• Exercise description
Report each line from the records where the string "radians" turns up.

• The input
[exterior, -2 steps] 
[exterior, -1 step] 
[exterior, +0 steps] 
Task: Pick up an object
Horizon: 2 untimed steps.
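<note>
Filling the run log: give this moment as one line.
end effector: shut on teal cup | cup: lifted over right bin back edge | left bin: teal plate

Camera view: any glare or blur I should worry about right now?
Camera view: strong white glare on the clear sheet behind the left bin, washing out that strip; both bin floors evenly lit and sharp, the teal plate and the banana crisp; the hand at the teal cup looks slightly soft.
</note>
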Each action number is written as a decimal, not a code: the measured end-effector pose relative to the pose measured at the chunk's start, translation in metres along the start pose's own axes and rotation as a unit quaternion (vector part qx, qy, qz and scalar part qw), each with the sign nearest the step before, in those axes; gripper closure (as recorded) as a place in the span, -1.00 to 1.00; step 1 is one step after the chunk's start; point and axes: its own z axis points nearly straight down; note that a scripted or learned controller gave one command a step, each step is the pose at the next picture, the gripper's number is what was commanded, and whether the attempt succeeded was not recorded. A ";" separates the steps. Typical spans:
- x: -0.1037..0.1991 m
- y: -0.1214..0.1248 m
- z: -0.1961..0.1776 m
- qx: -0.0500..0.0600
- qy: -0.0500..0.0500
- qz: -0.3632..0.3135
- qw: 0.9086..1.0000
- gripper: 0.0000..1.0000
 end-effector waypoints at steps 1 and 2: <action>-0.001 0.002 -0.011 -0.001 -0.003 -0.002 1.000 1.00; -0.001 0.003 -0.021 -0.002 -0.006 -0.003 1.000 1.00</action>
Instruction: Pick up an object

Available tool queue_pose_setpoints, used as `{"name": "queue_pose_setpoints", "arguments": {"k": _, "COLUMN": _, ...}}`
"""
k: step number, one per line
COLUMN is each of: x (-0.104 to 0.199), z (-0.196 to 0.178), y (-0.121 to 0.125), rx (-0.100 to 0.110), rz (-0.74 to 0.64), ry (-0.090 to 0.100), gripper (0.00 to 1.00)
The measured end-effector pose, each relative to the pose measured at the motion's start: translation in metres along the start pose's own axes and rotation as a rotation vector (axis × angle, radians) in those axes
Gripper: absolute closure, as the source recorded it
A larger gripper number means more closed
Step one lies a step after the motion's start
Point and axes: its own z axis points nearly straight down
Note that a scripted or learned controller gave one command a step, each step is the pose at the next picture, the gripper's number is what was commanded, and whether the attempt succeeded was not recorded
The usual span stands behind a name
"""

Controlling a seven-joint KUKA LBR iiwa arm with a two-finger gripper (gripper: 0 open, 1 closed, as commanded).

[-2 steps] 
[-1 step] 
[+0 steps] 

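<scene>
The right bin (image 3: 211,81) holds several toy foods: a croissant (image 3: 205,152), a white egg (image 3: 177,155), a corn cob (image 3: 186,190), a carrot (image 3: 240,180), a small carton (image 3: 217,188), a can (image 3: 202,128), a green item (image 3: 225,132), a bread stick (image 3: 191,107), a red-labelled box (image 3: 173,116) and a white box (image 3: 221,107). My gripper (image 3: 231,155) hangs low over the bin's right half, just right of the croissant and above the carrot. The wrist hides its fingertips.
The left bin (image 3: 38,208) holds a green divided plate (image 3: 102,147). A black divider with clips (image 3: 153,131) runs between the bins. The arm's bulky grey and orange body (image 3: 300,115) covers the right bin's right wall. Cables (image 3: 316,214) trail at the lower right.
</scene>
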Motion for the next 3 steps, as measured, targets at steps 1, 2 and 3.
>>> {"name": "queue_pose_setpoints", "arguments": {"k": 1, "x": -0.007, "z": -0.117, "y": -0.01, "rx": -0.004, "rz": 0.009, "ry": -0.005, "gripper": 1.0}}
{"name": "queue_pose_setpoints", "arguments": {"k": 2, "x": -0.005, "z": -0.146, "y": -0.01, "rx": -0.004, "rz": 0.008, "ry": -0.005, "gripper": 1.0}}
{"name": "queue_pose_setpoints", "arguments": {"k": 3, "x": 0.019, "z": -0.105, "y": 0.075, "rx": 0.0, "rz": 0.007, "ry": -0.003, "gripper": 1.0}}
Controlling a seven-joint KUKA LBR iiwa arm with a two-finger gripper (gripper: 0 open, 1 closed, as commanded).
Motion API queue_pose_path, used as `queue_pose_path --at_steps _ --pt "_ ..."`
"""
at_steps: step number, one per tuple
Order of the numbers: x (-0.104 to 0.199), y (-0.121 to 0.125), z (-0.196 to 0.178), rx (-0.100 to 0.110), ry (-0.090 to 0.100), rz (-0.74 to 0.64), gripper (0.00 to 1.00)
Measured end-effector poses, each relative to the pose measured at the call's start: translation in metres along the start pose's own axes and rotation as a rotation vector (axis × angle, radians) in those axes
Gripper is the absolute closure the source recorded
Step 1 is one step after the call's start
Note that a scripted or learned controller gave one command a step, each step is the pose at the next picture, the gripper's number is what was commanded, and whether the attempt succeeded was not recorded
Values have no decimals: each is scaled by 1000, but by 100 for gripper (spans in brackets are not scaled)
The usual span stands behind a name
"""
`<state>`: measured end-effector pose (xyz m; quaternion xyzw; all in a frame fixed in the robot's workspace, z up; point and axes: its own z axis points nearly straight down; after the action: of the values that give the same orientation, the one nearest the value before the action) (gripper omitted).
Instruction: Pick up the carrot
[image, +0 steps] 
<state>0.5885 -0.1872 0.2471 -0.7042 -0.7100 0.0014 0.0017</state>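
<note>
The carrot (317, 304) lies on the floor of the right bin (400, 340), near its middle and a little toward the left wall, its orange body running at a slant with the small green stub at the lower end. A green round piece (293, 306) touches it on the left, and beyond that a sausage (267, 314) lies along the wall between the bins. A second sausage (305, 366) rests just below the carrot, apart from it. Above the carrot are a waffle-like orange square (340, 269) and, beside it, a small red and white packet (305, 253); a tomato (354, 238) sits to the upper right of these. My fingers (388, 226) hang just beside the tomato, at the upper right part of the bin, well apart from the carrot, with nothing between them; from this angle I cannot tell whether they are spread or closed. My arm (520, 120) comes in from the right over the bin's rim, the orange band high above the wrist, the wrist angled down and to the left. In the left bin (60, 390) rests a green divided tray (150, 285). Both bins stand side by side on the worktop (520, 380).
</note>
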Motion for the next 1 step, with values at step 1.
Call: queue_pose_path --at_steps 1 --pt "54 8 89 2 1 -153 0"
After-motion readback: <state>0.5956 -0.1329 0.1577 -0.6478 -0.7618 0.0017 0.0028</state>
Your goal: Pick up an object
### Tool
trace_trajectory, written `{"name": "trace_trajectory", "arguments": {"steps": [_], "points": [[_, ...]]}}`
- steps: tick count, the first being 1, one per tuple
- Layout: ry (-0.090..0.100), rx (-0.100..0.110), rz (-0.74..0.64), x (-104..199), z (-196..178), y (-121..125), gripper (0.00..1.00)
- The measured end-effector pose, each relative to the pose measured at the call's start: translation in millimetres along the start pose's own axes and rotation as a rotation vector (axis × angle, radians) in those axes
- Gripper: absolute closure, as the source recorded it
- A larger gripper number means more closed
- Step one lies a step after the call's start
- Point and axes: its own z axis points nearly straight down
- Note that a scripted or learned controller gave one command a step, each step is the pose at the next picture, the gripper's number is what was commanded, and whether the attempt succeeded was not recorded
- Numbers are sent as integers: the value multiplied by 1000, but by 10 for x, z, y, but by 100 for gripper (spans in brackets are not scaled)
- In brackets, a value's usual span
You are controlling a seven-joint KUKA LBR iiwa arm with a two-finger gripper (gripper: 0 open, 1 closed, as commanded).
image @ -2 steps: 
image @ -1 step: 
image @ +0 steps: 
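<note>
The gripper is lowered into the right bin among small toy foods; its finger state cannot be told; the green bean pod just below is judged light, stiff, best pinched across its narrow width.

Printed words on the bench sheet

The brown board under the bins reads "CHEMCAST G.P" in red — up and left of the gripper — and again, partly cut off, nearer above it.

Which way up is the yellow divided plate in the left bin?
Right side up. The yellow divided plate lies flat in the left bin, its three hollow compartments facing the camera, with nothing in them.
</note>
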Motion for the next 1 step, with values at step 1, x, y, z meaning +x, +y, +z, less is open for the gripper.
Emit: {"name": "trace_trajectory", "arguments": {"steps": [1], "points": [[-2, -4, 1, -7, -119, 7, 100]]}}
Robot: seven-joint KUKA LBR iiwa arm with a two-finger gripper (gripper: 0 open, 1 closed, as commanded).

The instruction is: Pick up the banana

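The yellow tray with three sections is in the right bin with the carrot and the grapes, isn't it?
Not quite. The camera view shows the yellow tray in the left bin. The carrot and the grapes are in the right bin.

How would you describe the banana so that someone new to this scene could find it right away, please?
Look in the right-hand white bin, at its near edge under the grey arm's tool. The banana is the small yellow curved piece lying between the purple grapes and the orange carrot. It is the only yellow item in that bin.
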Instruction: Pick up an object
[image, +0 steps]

• Answer below
The measured end-effector pose, each relative to the pose measured at the motion's start: translation in metres along the start pose's own axes and rotation as a rotation vector (axis × angle, radians) in those axes
Measured end-effector poses, each relative to the pose measured at the call's start: translation in metres along the start pose's own axes and rotation as a rotation vector (axis × angle, radians) in those axes
- The measured end-effector pose, each relative to the pose measured at the call's start: translation in millimetres along the start pose's own axes and rotation as a rotation vector (axis × angle, radians) in those axes

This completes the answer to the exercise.